The space complexity is O(n).

Space Complexity Analysis:

• The cnt dictionary (defaultdict) stores the frequency of distinct elements in the current window.
• In the worst case, all elements in the array are distinct, so the dictionary can contain up to n entries.
• The binary search and other variables use O(1) additional space.
• Total space complexity: O(n).

Learn more about how to find time and space complexity quickly.

Common Pitfalls

1. Incorrect Median Position Calculation

Pitfall: Using total_subarrays // 2 instead of (total_subarrays + 1) // 2 for the median position. This leads to finding the wrong element in the sorted uniqueness array.

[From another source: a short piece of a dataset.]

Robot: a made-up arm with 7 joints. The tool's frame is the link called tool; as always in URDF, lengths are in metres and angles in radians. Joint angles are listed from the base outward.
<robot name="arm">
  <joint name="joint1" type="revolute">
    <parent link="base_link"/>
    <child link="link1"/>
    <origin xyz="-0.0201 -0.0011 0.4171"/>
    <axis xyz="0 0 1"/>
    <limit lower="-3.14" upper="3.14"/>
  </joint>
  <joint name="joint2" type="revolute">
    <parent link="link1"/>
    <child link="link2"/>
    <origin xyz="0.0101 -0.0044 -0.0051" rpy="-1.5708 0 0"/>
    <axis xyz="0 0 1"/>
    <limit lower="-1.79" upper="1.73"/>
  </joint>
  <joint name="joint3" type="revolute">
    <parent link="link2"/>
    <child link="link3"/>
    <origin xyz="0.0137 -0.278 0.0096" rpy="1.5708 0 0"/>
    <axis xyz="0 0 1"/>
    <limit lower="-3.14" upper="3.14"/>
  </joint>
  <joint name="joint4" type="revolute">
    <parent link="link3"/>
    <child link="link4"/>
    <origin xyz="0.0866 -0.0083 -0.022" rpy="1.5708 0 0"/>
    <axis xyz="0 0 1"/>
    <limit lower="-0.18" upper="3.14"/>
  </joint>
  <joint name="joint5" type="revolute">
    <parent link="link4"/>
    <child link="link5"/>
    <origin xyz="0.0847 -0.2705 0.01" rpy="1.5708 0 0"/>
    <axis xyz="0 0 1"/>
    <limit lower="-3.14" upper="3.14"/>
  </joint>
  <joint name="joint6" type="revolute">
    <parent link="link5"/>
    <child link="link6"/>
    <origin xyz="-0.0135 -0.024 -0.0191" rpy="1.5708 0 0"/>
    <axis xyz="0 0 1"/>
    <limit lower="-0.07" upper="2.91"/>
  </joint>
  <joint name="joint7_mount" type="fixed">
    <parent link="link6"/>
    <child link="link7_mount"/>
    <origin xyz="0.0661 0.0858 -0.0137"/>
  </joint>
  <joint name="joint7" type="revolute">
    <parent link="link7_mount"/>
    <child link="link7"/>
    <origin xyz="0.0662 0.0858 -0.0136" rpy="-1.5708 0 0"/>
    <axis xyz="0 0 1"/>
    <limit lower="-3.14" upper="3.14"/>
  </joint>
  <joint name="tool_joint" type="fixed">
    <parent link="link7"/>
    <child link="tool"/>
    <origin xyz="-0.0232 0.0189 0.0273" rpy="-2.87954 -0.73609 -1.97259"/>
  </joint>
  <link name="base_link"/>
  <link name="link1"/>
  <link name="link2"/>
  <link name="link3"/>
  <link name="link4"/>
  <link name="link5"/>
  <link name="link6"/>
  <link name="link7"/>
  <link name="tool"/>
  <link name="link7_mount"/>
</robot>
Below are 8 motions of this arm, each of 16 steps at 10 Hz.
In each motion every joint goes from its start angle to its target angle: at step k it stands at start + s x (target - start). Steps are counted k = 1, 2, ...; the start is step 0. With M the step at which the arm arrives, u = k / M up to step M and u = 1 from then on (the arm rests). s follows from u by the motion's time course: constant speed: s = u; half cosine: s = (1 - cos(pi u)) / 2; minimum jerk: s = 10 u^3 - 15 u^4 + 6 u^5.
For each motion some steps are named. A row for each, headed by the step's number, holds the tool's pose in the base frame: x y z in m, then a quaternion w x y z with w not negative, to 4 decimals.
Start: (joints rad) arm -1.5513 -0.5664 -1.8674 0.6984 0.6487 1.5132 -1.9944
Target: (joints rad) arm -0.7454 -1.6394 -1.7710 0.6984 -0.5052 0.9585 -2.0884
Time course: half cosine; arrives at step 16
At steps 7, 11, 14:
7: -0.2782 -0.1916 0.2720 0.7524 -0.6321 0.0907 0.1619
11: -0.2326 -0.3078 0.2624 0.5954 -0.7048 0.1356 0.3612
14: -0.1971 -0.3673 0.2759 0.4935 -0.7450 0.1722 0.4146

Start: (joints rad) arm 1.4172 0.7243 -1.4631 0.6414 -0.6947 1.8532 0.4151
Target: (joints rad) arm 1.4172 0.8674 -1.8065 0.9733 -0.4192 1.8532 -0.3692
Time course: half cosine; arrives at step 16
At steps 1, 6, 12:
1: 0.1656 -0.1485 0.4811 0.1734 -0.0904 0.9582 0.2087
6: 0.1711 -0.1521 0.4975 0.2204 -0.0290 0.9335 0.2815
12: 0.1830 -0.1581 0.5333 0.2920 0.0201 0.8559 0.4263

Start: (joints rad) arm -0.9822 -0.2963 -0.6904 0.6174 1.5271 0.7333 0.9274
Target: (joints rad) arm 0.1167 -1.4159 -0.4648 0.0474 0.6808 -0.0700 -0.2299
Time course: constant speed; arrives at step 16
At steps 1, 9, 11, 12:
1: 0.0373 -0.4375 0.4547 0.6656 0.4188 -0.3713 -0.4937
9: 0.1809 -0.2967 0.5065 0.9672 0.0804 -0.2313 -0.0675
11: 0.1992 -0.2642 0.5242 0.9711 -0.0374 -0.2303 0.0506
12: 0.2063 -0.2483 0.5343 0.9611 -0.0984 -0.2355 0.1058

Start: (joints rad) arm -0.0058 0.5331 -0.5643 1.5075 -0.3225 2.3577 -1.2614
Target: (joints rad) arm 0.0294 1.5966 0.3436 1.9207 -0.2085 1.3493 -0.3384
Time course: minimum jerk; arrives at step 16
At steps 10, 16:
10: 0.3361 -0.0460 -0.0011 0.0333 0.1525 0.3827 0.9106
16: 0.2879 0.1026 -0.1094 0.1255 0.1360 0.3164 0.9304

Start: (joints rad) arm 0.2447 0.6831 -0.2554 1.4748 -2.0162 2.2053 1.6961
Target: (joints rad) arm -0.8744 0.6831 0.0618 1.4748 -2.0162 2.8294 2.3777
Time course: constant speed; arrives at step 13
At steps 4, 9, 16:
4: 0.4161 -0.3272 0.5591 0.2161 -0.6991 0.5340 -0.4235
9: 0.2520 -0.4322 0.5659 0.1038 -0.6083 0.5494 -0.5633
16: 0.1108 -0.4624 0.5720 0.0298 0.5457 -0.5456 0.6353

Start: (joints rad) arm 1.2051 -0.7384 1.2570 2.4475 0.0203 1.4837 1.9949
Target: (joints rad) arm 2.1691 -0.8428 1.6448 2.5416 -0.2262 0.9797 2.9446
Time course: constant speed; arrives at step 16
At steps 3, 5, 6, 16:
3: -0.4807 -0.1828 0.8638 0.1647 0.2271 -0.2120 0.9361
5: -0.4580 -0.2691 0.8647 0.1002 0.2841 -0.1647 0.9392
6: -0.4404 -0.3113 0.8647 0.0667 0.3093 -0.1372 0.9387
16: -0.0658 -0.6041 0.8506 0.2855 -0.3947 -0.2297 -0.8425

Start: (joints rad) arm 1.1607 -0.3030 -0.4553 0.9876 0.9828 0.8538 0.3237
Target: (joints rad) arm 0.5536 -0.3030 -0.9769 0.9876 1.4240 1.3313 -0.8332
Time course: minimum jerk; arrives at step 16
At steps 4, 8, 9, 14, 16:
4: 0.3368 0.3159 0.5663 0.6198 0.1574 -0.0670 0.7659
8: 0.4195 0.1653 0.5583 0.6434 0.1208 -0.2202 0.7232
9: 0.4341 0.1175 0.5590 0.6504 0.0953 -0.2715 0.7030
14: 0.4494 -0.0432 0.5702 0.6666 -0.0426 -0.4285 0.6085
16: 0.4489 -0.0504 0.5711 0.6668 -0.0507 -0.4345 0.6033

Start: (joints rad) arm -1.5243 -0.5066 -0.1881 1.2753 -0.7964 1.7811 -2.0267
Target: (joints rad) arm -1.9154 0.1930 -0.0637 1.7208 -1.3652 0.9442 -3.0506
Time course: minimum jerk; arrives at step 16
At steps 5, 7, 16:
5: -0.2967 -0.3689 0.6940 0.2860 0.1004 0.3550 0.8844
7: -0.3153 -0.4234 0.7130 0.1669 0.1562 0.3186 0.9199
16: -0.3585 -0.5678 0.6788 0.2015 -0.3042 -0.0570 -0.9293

Why it happens: For even-length arrays, we need the smaller of the two middle elements. The position (total_subarrays + 1) // 2 correctly gives us this position (1-indexed), which translates to checking if at least this many subarrays have uniqueness ≤ our target value.

Solution: Always use (total_subarrays + 1) // 2 for the median position check.

2. Off-by-One Error in Binary Search Range

Pitfall: Setting the binary search range as bisect_left(range(n + 1), ...) instead of bisect_left(range(n), ...). This searches for values from 0 to n, but the check function expects values from 0 to n-1.

Why it happens: Confusion about whether the maximum distinct elements should be n or n-1. Since we're looking for the first value where the condition is satisfied, and the maximum possible distinct elements is n, we should search in range(n).

Solution: Use range(n) which searches from 0 to n-1, and the function will automatically return n if no value in this range satisfies the condition.

3. Memory Leak with defaultdict

Pitfall: Not removing elements from the dictionary when their count reaches 0, causing unnecessary memory usage and incorrect distinct element counting.

# Wrong approach
while len(element_count) > max_unique:
    element_count[nums[left]] -= 1
    # Missing: del element_count[nums[left]] when count is 0
    left += 1

Solution: Always remove dictionary entries when their count reaches 0:

while len(element_count) > max_unique:
    element_count[nums[left]] -= 1
    if element_count[nums[left]] == 0:
        del element_count[nums[left]]
    left += 1

4. Misunderstanding the Binary Search Target

Pitfall: Thinking we're searching for the exact median value rather than the minimum number of distinct elements that satisfies our condition.

Why it happens: The problem asks for the median of uniqueness values, but the binary search finds the minimum value where at least half of the subarrays have that many or fewer distinct elements.

Solution: Remember that bisect_left finds the first (smallest) value where the condition becomes True, which correctly gives us the median of the sorted uniqueness array.